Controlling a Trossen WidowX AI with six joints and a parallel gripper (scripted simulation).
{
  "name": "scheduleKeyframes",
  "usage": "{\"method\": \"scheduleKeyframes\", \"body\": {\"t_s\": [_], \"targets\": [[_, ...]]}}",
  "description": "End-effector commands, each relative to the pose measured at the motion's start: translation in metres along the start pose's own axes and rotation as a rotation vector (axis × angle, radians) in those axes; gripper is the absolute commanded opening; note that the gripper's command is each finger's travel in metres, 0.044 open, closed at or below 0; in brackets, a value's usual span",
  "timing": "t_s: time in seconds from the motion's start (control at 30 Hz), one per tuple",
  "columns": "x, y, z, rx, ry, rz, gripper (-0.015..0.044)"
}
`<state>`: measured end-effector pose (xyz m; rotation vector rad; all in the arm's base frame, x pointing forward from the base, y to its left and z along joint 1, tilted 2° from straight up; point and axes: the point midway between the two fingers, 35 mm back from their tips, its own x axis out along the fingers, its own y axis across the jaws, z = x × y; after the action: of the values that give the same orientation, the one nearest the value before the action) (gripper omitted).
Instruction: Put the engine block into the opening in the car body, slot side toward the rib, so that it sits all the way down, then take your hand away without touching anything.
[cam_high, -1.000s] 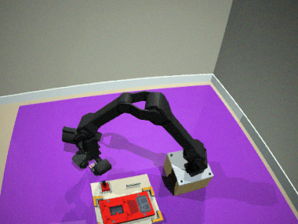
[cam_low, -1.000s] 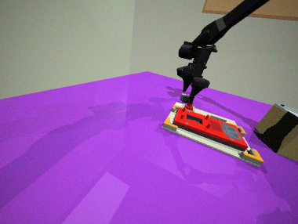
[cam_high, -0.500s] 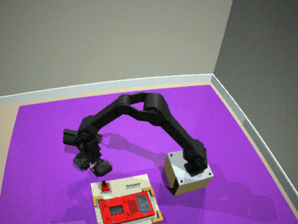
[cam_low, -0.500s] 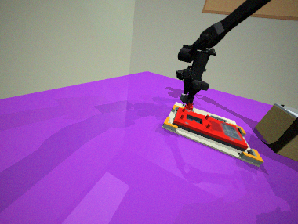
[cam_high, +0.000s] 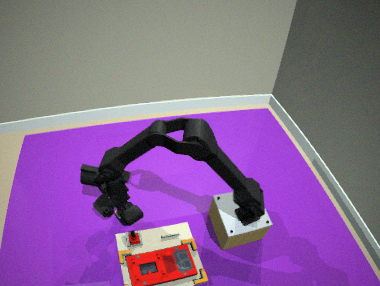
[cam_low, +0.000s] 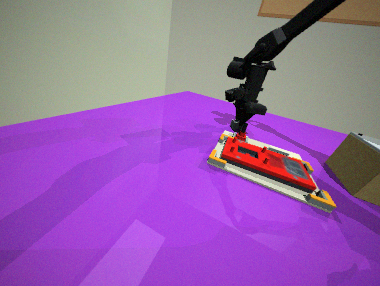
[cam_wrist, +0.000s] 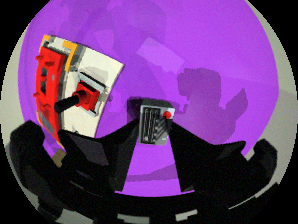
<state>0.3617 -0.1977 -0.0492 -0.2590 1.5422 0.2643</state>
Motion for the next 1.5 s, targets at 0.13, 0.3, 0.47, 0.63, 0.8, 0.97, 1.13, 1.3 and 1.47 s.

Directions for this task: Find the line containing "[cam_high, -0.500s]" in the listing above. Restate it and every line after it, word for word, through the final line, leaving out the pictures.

Solution to the exercise:
[cam_high, -0.500s] 
[cam_low, -0.500s] 
[cam_high, +0.000s] 
[cam_low, +0.000s] 
[cam_wrist, +0.000s] 
<state>0.3617 -0.1977 -0.0492 -0.2590 1.5422 0.2643</state>
Motion for the next 1.5 s, targets at 0.13, 0.3, 0.47, 0.63, 0.8, 0.97, 1.13, 1.3 and 1.47 s.

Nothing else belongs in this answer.